The Phase II trial was an extremely well-designed randomized double-blind placebo-controlled trial. This is the gold standard in clinical trials. Better trial design does not exist

The study was a multicenter, international, randomized, placebo-controlled, parallel-group, eight-arm study of 419 postmenopausal women aged 55 to 85 years. Study participants were randomly assigned to receive subcutaneous romosozumab or placebo monthly (70, 140, or 210 mg) or every three months (140 or 210 mg) or oral Fosamax (alendronate) (70 mg weekly) or subcutaneous Forteo (teriparatide) (20 μg daily).

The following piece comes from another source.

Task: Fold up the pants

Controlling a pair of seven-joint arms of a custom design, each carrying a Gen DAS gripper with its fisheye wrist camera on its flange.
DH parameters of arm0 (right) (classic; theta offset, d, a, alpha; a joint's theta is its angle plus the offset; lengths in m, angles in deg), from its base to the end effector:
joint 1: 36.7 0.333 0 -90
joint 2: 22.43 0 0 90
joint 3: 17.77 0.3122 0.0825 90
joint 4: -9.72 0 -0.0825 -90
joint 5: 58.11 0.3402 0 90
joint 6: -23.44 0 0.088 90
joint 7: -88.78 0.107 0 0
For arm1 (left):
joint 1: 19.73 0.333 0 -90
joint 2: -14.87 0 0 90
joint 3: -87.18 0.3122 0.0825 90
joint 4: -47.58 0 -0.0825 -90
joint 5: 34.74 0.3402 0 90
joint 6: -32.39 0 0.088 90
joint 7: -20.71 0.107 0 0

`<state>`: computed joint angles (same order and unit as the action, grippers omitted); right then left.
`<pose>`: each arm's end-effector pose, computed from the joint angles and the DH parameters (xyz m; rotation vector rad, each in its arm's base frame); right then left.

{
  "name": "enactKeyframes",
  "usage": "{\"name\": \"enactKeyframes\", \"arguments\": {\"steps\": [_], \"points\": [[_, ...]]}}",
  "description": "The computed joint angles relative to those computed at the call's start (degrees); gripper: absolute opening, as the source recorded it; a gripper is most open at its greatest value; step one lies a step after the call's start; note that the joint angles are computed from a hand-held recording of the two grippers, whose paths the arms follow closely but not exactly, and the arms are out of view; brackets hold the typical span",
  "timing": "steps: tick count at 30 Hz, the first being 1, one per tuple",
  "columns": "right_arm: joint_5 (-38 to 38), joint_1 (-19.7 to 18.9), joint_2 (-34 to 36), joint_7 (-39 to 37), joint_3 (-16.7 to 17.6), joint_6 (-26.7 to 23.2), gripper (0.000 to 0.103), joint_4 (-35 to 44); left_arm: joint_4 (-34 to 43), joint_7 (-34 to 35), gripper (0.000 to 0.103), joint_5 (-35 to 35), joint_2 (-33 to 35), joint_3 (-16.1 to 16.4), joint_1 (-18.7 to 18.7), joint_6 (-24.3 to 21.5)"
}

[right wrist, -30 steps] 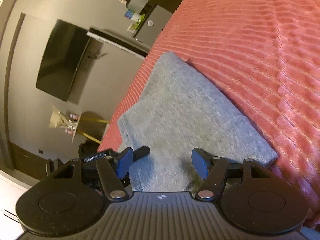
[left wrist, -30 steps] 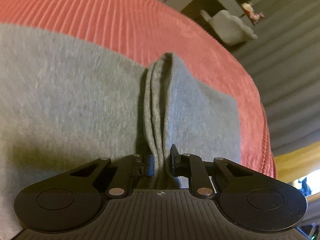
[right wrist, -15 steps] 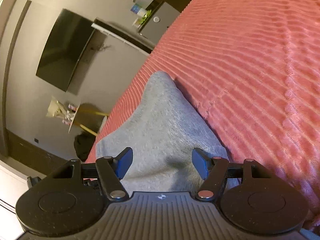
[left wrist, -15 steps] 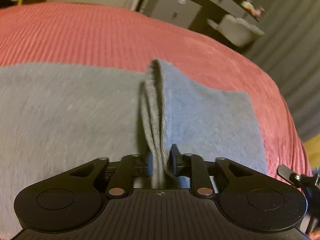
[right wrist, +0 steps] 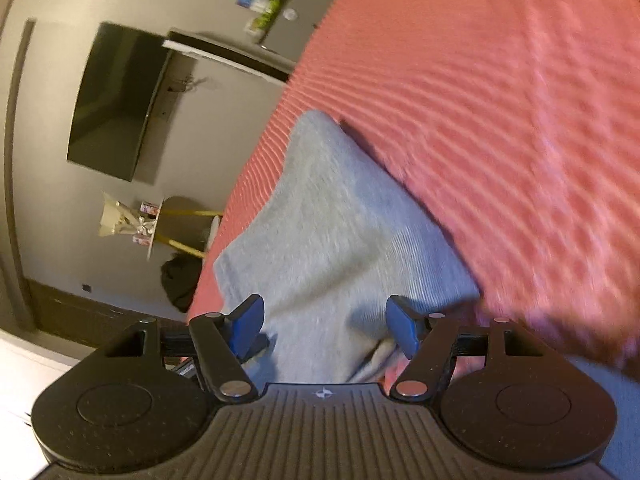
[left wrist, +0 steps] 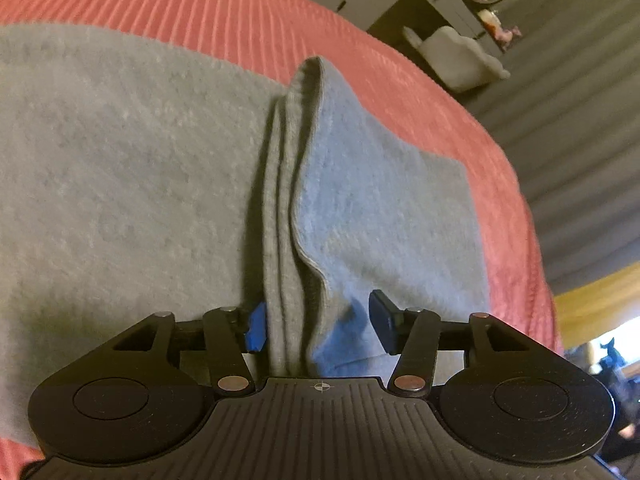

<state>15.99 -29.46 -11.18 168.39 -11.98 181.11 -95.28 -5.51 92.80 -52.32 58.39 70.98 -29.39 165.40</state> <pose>0.6011 0.0943 0.4979 -0.9146 1.8894 0.2676 0.7120 -0.2469 0.5250 2.0884 -1.8173 1.1362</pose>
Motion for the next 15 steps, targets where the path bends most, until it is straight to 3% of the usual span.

The change in BMD of the lumbar spine at 12 months from baseline values used was the primary endpoint. 

The Value of the Market

According to the National Osteoperosis Foundation: "about 52 million Americans have osteoporosis and low bone mass, placing them at increased risk for osteoporosis. One in two women age 50 and older will break a bone due to osteoporosis." Osteoporosis is responsible for two million broken bones and $19 billion in related costs every year. By 2025, osteoporosis will be responsible for approximately three million fractures and $25.3 billion in medical costs each year.  The incidence rate of osteoporosis is difficult to determine because clinicians often use inconsistent definitions and diagnostic criteria. However, if Amgen's new drug succeeds only in patients who are postmenopausal women with osteoperosis, cash flows from romosozumab alone could reach $6.6 billion. Compare this to Fosamax's peak sales of $3 billion per year and Forteo's projected $1 billion by next year. If all fares well in phase III studies, romosozumab will be nothing short of a blockbuster for Amgen.